Dataset excerpts
▽

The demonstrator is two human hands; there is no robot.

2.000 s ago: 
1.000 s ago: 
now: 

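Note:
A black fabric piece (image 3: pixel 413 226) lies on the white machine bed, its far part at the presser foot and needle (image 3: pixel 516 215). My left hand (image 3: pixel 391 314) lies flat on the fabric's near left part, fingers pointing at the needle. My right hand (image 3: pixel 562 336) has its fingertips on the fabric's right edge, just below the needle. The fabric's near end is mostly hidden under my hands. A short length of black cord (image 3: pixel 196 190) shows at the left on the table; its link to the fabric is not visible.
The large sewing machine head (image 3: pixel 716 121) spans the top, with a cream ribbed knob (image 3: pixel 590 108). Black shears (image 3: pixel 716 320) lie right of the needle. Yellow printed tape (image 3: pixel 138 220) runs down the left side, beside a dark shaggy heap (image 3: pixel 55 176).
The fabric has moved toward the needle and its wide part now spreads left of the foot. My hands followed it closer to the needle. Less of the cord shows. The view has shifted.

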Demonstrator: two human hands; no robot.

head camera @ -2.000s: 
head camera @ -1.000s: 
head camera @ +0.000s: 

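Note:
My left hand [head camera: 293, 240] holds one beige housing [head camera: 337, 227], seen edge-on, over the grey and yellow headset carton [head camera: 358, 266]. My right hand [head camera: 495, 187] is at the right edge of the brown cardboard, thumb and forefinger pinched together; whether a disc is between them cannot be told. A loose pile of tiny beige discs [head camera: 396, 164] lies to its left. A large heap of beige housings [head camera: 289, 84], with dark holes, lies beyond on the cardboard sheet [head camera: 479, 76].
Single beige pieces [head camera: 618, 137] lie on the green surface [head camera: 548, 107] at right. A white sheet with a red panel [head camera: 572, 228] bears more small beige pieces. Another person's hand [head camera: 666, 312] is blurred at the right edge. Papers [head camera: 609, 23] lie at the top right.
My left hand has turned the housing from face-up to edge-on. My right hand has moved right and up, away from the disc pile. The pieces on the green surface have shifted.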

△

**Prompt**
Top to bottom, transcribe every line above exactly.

**Reply**
The demonstrator is two human hands; there is no robot.

2.000 s ago: 
1.000 s ago: 
now: 

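Note:
A black fabric piece (image 3: pixel 413 226) lies on the white machine bed, its far part at the presser foot and needle (image 3: pixel 516 215). My left hand (image 3: pixel 391 314) lies flat on the fabric's near left part, fingers pointing at the needle. My right hand (image 3: pixel 562 336) has its fingertips on the fabric's right edge, just below the needle. The fabric's near end is mostly hidden under my hands. A short length of black cord (image 3: pixel 196 190) shows at the left on the table; its link to the fabric is not visible.
The large sewing machine head (image 3: pixel 716 121) spans the top, with a cream ribbed knob (image 3: pixel 590 108). Black shears (image 3: pixel 716 320) lie right of the needle. Yellow printed tape (image 3: pixel 138 220) runs down the left side, beside a dark shaggy heap (image 3: pixel 55 176).
The fabric has moved toward the needle and its wide part now spreads left of the foot. My hands followed it closer to the needle. Less of the cord shows. The view has shifted.
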
Demonstrator: two human hands; no robot.

head camera @ -2.000s: 
head camera @ -1.000s: 
head camera @ +0.000s: 

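Note:
My left hand [head camera: 293, 240] holds one beige housing [head camera: 337, 227], seen edge-on, over the grey and yellow headset carton [head camera: 358, 266]. My right hand [head camera: 495, 187] is at the right edge of the brown cardboard, thumb and forefinger pinched together; whether a disc is between them cannot be told. A loose pile of tiny beige discs [head camera: 396, 164] lies to its left. A large heap of beige housings [head camera: 289, 84], with dark holes, lies beyond on the cardboard sheet [head camera: 479, 76].
Single beige pieces [head camera: 618, 137] lie on the green surface [head camera: 548, 107] at right. A white sheet with a red panel [head camera: 572, 228] bears more small beige pieces. Another person's hand [head camera: 666, 312] is blurred at the right edge. Papers [head camera: 609, 23] lie at the top right.
My left hand has turned the housing from face-up to edge-on. My right hand has moved right and up, away from the disc pile. The pieces on the green surface have shifted.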

Nothing else belongs to this exercise.